Ohne Subventionen rechnet zwar keiner, mit einem vertragslosen Preis ab 600 Euro ist jedoch klar: Das 5c grätscht nicht in den Android-Massenmarkt (in dem kein Hersteller signifikante Gewinne für seine Geräte einfährt). Auch Märkte wie Indien, die erheblich preissensibler aufgestellt sind, greift das 5c nicht an. Damit wettet Apple für das nächste Jahr weiter auf einen insgesamt wachsenden Smartphone-Markt sowie das Geschäft mit Vertragsverlängeren.

Natürlich handelt es sich nur eine sprichwörtliche Wette, die Apple hier austestet. Der direkte Apple-Store-Kundenkontakt verrät wie viele Erstbesitzer beim iPhone anklopfen, wie viele Kunden Verträge pflegen und welche Update-Zyklen sie einhalten. Wer glaubt, dass diese Datenbasis nicht der Produktionskapazität und der Mitbewerbersituation gegenübersteht, versteht nicht wie wichtig Apple die Qualität seiner Produkte ist.

Fazit

Das 5c ist 2012er-Technik in einem bunten Gehäuse. So sehen das Benchmark-Enthusiasten, eine nicht repräsentative Gruppe von Smartphone-Käufern für dieses Telefon. Eine vergleichbare Skepsis erntete der iPod Mini vor neun Jahren, der damals farbenfroh mit weniger Speicher und einem höheren Preis als sein Vorgänger antrat. Wie diese Geschichte ausging, ist bekannt.

Das 5c surft in gewisser Weise die iPod-Welle. Dieses Jahr sind es Farben fürs Telefon, 2014 vielleicht größere Displays oder etwas 'Kleines' fürs Handgelenk? Man muss nicht in Nano- und Shuffle-Analogien denken, sondern lediglich beobachten wohin sich die Nachfrage verschiebt. Zwischen den Revolutionen bedient Apple nämlich diesen Bedarf.

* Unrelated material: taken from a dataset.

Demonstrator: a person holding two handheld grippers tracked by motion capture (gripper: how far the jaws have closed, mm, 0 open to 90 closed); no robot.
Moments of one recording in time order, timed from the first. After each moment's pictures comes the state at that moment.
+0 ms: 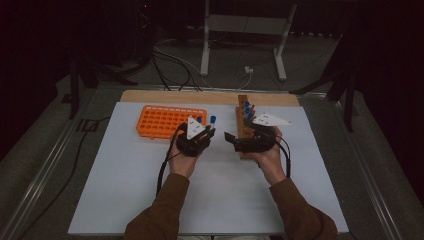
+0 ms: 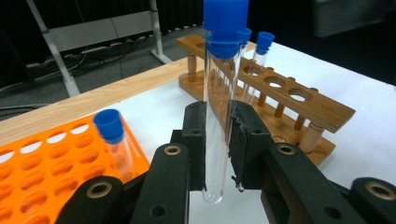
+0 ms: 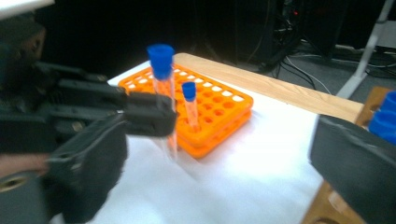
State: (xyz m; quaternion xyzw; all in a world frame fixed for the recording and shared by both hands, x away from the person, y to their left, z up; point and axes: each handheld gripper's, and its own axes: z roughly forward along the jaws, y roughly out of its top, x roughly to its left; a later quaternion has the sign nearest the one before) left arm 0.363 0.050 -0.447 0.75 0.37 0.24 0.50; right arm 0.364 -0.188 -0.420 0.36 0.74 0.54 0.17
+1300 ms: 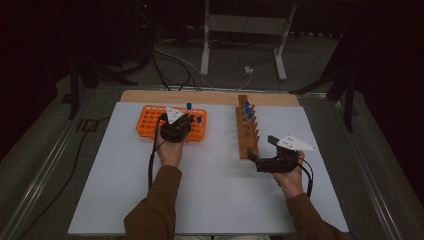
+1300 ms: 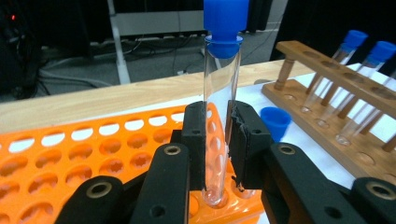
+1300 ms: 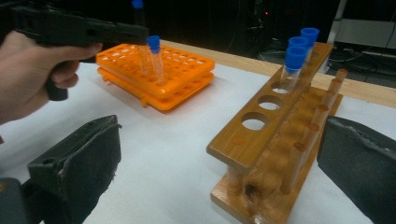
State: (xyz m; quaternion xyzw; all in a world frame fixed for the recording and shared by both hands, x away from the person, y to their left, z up) left arm 0.413 0.094 -0.469 0.69 0.48 0.27 0.48; right arm 0.320 -0.246 -0.454 0.38 0.73 0.53 0.21
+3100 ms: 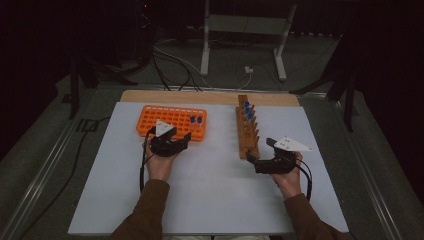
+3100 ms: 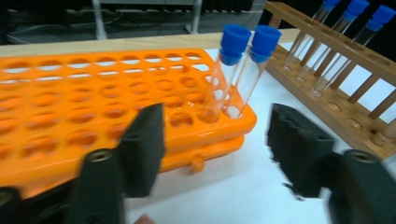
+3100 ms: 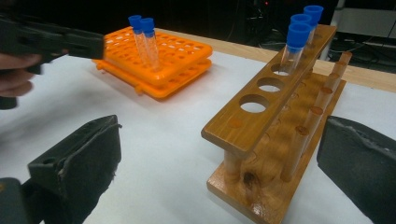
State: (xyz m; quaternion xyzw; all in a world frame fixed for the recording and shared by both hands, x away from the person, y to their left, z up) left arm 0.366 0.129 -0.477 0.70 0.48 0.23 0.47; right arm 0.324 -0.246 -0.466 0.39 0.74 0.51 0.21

Das 5c ist nach sechs Jahren die erste Auskopplung in einer vormals streng gestalteten Produktlinie bei der auch die produktionstechnischen Vorteile auf der Hand liegen. Über die letzten Jahre zeigten die MacBooks und MacBook Pros wie Pro-Technologien 'nach unten' in die populäreren Consumer-Geräte durchsickerten. Nichts anderes ist für die zukünftigen iPhones zu erwarten.

Das 5c geht keine technische Kompromisse ein, es setzt andere Schwerpunkte. Damit weitet es seinen Blick, wirbt um neue Käufer und ist deshalb in diesem Jahr das wichtigere Apple-Telefon.


  1. Als Upgrades gegenüber dem iPhone 5 sind die vorderseitige FaceTime-Kamera sowie die zusätzlichen LTE-Bänder zu vermerken. Beide Komponenten dürfte Apple in den Dimensionen ihrer Abnahmemengen jedoch günstiger einkaufen, als die Bauteile aus dem vergangenen Jahre weiter zu produzieren.
  2. Vielleicht lässt sich so meine Zuneigung zum 5s-Case erklären.